Brian Lee Crowley begs to differ. He has entered an invaluable comment on last week’s blog. “Ottawa uses the spending power to make gifts (with or without conditions attached) to people or organizations or provinces, something one can reasonably argue is not excluded by a distribution of legislative powers.” (My emphasis.) To repeat: while the Constitution Act (1867) does not allow the federal government to legislate in provincial fields, it does allow gifts of money to provinces. Thus we conclude that the spending power is legal.

Instead of getting exercised about the spending power, says Crowley, Canadians should be using regular political channels to demand better performance from both levels of government.

So, that’s it. Pick your pick and choose your choice.

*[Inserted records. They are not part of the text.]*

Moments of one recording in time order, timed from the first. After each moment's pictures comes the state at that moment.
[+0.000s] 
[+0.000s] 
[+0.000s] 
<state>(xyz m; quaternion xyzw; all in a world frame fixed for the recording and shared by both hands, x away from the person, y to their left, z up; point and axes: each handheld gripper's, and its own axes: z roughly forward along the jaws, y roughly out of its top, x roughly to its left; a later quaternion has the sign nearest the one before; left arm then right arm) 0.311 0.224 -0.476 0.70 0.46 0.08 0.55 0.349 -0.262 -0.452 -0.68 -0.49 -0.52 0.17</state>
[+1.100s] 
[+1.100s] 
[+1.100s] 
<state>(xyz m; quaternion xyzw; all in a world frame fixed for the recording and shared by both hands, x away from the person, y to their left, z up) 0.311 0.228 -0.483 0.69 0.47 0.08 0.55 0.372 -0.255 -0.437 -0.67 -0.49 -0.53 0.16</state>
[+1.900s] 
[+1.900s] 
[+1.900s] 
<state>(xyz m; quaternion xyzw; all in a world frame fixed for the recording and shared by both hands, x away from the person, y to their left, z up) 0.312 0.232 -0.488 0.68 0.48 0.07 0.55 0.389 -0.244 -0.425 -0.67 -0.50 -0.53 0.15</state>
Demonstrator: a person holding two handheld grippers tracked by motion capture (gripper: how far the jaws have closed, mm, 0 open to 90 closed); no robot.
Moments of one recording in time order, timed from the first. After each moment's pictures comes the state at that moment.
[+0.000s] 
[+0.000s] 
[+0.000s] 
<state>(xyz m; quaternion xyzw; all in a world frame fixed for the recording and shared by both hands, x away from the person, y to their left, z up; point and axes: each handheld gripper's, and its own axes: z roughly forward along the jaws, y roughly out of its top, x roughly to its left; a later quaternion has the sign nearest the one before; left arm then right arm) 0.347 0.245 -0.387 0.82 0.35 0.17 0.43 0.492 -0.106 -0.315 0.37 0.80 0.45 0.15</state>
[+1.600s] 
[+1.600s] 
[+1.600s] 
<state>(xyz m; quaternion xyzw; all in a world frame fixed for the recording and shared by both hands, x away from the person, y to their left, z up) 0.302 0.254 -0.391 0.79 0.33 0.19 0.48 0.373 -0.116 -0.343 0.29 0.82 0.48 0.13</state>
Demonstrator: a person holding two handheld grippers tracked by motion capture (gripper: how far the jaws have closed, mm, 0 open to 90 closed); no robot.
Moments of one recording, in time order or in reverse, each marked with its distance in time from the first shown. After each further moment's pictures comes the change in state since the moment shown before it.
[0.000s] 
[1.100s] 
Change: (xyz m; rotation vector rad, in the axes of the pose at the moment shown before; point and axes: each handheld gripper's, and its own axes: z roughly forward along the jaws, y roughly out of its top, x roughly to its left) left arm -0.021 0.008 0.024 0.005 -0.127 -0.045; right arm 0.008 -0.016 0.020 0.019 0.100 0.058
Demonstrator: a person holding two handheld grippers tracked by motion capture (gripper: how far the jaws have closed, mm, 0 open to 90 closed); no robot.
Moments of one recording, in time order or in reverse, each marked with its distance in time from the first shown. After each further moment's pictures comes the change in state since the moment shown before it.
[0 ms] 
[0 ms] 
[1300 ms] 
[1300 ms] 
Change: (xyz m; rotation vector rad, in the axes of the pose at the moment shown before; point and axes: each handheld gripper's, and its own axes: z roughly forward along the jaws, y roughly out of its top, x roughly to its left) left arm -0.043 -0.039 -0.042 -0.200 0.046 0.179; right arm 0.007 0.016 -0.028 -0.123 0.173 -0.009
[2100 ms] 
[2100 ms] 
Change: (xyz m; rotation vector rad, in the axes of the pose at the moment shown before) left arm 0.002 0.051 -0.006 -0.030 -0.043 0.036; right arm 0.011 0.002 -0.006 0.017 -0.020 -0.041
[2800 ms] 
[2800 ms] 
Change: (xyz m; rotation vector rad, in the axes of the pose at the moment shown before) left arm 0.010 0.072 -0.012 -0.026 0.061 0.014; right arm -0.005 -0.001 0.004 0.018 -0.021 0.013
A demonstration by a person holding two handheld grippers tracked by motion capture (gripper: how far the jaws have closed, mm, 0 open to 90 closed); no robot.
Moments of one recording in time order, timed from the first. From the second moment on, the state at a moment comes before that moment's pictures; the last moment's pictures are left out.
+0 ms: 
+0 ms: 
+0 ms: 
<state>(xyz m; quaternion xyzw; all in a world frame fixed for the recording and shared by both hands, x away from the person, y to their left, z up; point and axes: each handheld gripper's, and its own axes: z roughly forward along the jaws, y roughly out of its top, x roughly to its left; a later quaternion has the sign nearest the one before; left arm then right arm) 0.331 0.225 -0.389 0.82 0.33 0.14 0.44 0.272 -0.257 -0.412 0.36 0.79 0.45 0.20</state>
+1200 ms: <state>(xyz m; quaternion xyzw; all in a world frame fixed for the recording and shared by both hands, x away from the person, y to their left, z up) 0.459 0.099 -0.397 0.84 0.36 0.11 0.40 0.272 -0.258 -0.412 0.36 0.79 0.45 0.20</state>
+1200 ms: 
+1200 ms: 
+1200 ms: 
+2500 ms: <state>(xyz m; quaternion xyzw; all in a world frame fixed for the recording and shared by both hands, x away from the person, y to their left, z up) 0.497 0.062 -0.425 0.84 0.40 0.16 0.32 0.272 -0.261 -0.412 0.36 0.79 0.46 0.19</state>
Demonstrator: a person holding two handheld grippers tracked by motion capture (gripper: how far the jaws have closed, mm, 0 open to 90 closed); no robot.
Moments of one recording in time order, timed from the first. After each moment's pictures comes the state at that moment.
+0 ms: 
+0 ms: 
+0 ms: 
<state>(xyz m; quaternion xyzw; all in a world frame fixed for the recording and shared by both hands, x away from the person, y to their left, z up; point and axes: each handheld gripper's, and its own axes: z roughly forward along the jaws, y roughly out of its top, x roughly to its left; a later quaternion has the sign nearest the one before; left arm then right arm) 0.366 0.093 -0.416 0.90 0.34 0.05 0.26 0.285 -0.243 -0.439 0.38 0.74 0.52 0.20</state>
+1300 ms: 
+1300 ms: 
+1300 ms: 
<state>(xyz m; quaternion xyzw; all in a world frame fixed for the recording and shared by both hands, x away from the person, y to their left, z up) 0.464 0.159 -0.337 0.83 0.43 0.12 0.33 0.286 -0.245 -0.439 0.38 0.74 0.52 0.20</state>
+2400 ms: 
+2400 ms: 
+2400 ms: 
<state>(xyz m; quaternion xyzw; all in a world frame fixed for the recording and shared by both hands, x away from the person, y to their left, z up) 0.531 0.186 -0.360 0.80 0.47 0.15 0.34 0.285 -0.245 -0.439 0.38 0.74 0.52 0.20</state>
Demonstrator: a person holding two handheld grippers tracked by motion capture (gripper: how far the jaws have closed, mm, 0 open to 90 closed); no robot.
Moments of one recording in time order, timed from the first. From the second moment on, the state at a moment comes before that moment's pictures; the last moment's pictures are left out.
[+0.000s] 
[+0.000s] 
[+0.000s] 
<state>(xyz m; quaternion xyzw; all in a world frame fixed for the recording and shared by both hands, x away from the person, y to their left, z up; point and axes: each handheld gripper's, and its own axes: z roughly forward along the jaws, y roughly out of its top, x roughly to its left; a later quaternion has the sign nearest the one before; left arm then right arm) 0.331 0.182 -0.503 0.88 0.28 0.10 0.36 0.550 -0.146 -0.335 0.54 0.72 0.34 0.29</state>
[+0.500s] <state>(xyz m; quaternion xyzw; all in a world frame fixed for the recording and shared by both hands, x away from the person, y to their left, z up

I’ll add that in their formulation of the division of legislative powers for the new federation, the Fathers of Confederation advocated what later comes to be called the doctrine of “watertight compartments.” (That’s not their term; but it’s what they meant. The term was used by and was perhaps invented by the British Law Lords.) The notion of watertight compartments clearly prohibits the federal level from legislating in provincial fields. The question is whether it also prohibits spending in provincial fields. (Where is Alexander Galt when you need him? In the history books. I should get back to work.)

Here’s one document that provides a clue:

In a letter of 1858, marked “private and confidential,” and intended for the perusal of officials at the Colonial Office, Tories in the Province of Canada roughed out a list of the powers to be allowed “the Federal Government” in the event of British North American union. To it they appended this observation: “the Local Legislatures [the provinces] would not be in a position to claim the exercise of the same sovereign powers, which have frequently been the cause of difference between the American States and their General Government.” Much could be said about this statement, but it does indicate that the letter writers (among them Cartier and Galt) were watching the American experiment closely, and had concluded that a muddling of powers threatened in federations and was to be avoided.

Consider also that in the debates on Confederation in the Legislative Assembly of the Province of Canada, George Brown and George-Étienne Cartier argued at length that the general government of the federation should legislate only on matters of equal concern to each and every individual in the union; the general government, the Parliament of Canada, was to be neutral; it was to take no interest in the particular citizen’s “race,” country of origin, religion, history, etc.

Brown and Cartier would be appalled by the idea of a department of multiculturalism at the federal level. They would be horrified at the sight of today’s crowd of particular interests besieging Parliament for group preferences, distinctions, and money, money, money.